Segment Start: DATA

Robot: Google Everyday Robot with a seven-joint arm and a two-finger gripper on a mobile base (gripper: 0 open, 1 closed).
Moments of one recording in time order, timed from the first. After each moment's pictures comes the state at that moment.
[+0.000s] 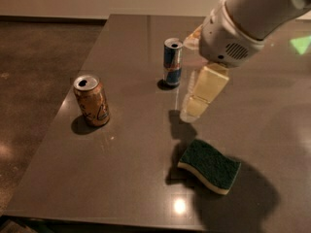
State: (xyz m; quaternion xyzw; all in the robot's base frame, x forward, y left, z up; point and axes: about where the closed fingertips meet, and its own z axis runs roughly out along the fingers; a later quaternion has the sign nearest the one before) arm 0.464 -0.063 0.971 -0.66 0.70 0.08 0.24
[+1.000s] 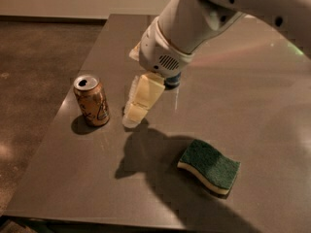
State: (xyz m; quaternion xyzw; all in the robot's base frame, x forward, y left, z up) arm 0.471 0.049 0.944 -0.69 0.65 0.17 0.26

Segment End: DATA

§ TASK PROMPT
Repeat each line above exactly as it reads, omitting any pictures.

§ RESULT BELOW
Robot: Google Everyday Robot with a seven-joint arm and a two-finger gripper on a mobile base (gripper: 0 open, 1 closed).
Moments of one recording in time order, timed from the first. After each moment's pictures comes the state at that moment.
[+0.000s] 
State: (xyz m; quaternion xyzw; all in the robot's base frame, x forward, y left, z up; point and axes: about where the closed fingertips meet, and its own z axis runs roughly out along the fingers; a later quaternion has the sign nearest the one before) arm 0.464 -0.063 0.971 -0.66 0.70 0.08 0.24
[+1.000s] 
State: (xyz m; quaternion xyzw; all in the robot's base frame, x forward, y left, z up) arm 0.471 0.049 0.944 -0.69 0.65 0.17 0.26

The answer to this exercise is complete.